In FifoDiskQueue.__init__
, headf
and tailf
are opened as two separate file descriptors using two _openchunk
calls. Probably the windows OS doesn't guarantee that at any moment of time, we will see the same content from either file descriptor.
OK. It works smoothly in linux. This would probably take forever for the scrapy dev team to fix.
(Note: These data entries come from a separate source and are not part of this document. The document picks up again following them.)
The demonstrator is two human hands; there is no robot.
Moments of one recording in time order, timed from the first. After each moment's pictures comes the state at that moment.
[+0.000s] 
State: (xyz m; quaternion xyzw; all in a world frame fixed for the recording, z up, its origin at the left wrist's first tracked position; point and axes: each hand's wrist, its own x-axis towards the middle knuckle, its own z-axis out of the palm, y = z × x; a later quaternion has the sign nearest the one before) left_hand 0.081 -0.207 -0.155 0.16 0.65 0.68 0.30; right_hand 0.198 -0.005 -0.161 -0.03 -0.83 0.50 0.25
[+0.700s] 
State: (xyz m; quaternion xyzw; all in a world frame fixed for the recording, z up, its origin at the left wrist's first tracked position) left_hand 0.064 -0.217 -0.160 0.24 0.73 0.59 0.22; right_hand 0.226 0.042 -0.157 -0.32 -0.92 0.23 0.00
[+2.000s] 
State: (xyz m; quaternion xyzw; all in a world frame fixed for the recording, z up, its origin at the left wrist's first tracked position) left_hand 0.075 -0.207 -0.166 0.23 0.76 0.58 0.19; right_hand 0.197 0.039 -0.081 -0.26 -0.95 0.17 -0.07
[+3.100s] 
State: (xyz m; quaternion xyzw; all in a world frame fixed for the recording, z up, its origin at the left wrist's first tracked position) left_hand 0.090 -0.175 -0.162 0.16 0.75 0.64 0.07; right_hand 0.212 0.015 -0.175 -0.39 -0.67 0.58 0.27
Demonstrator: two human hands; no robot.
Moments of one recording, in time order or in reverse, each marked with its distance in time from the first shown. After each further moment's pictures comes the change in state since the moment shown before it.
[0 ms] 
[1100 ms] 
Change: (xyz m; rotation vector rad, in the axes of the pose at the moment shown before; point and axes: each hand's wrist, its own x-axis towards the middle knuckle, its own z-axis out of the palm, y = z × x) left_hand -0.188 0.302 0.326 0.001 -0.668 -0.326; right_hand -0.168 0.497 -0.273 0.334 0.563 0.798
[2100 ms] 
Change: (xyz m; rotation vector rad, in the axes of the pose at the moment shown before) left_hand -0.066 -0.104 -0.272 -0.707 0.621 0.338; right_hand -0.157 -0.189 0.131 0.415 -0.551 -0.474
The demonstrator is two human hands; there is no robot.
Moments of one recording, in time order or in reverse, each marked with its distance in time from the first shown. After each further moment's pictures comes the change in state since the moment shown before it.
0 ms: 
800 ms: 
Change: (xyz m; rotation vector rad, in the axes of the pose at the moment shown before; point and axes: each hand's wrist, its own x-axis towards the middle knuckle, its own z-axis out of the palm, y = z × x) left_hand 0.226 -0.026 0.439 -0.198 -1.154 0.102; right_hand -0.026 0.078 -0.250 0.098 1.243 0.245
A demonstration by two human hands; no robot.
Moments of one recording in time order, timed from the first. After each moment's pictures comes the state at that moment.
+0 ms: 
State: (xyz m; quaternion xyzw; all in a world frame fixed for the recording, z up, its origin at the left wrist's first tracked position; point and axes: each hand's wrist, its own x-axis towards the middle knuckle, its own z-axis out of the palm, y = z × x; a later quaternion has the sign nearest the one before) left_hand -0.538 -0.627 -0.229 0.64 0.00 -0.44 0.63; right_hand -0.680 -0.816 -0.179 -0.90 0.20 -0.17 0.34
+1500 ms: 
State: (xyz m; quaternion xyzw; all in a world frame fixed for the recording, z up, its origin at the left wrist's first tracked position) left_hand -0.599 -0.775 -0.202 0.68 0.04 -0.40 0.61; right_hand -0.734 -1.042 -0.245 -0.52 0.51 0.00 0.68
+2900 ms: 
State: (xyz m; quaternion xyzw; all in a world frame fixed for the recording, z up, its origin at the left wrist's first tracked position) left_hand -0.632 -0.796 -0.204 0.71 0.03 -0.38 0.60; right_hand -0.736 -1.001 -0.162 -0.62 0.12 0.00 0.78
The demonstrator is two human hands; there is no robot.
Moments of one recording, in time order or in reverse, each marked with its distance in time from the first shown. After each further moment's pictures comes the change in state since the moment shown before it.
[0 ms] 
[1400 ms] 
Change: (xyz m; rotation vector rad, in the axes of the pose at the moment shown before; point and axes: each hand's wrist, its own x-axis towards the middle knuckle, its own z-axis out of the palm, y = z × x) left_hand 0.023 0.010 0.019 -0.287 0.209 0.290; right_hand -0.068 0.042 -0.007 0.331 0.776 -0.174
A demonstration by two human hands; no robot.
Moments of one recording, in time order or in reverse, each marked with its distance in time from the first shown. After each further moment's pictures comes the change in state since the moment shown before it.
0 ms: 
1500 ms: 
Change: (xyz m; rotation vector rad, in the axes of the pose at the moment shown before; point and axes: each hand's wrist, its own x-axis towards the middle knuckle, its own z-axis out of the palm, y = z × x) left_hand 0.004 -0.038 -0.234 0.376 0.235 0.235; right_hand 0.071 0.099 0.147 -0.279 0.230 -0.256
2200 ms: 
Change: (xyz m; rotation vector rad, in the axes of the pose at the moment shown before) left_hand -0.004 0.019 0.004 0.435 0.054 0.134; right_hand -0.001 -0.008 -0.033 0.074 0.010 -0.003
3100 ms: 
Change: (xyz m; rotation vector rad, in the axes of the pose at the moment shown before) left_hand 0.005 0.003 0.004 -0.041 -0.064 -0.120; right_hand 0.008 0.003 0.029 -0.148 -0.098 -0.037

Windows is almost the abandoned land,
I added a line after os.read
in pop
method,
def pop(self):
tnum, tcnt, toffset = self.info['tail']
if [tnum, tcnt] >= self.info['head']:
return
tfd = self.tailf.fileno()
szhdr = os.read(tfd, self.szhdr_size)
if not szhdr:
return
size, = struct.unpack(self.szhdr_format, szhdr)
data = os.read(tfd, size)
logging.warning("size in header is %d, size read is %d", size, len(data)) # <=== this line
tcnt += 1
And it prints:
2015-08-24 04:53:23 [root] WARNING: size in header is 488, size read is 465
I am thinking of adding some checks after the os.read
and continuesly read until I get the amount of data specified in the szhdr
. Will update when I have progress.
OK. I finally traced down to the root of the problem.
The solution is adding one charcater:
def _openchunk(self, number, mode='rb'):
Without the b
mode, windows will interpret the file as text file and os.read(size_you_want) might read much less data than you specified even though there are more bytes available.